The order as made has been slightly amended from the version on which consultation took place (whereas an affirmative resolution order laid in draft before Parliament cannot be amended after approval by Parliament, it seems there must be some flexibility to amend the consultation draft, and it would be odd if the Secretary of State could not respond to any comments made during the consultation, other than to withdraw the order and begin again). Some minor errors relating to the provision numbering and duplicate register units have been addressed. More significantly, whereas the draft contained no provision about regulations under the Commons Act 1908, art.11 now abolishes any such regulations. The 1908 Act enabled committees of commoners to be elected to make such regulations to control the turning out of entire animals, and there is some evidence that regulations were indeed made in relation to some of the Bodmin Moor commons.
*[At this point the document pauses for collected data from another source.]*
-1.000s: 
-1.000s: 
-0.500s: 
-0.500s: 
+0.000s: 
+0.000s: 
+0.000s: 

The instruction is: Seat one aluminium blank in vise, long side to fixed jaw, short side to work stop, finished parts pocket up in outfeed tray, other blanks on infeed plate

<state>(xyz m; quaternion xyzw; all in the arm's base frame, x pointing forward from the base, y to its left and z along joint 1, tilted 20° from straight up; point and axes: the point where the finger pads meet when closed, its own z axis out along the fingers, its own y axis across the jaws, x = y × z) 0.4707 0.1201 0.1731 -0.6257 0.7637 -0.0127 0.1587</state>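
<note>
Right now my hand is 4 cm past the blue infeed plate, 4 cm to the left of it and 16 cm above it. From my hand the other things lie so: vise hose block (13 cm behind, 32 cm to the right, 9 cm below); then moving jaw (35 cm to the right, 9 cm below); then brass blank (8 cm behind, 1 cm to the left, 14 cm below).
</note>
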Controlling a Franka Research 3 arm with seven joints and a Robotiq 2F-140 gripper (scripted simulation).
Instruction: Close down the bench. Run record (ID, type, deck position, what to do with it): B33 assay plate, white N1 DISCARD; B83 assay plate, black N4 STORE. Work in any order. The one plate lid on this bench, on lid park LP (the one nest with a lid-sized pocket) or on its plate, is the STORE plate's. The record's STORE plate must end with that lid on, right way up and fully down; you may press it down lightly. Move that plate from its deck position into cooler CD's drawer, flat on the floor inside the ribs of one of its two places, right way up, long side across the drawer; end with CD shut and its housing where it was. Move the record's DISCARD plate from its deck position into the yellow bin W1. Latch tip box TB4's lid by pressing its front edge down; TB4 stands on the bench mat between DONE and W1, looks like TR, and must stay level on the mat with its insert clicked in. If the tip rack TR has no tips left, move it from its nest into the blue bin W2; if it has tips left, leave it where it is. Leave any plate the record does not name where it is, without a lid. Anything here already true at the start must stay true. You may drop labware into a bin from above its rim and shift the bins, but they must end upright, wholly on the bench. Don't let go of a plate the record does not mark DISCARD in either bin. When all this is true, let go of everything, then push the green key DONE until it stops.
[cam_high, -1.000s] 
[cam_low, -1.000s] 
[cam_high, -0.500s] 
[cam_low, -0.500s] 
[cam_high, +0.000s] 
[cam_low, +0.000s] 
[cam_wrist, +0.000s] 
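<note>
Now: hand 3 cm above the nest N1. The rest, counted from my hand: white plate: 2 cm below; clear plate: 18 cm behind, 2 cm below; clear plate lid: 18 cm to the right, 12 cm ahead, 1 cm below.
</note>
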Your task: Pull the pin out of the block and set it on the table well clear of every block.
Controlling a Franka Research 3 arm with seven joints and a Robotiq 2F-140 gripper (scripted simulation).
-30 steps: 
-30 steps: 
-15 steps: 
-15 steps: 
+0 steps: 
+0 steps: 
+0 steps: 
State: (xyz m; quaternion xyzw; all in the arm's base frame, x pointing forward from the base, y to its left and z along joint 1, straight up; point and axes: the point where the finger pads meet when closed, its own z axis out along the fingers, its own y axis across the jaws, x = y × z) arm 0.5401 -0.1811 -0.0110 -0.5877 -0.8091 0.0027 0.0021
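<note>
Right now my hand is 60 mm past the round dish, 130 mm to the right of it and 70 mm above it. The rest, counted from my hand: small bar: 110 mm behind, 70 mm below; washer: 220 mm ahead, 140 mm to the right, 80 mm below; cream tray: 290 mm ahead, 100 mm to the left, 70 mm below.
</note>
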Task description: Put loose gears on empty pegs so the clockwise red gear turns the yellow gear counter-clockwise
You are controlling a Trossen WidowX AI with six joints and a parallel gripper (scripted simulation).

However, PannageMan understands that evidence for the precise form of any regulations still in force was elusive, despite a search of National Archives files (see for example MAF 235/201), and art.11 therefore has general effect in revoking any extant regulations, rather than, as would be usual, revoking specific regulations.

No modification has been made to the order in respect of para.13 of Sch.2, by which the owners of the Bodmin Moor commons are still required to act in unison in appointing their four representatives, So there remains no provision for a situation in which the owners cannot agree on a slate of four appointees.

The council will come into existence on 1 March 2016, after the initial electoral process has been concluded, and will then be free to embark on bringing new management to the Bodmin Moor commons, for the first time since manorial management structures faded away over a century ago, and 20 years after the Bodmin Moor Commons Bill was presented to Parliament seeking similar powers through primary legislation.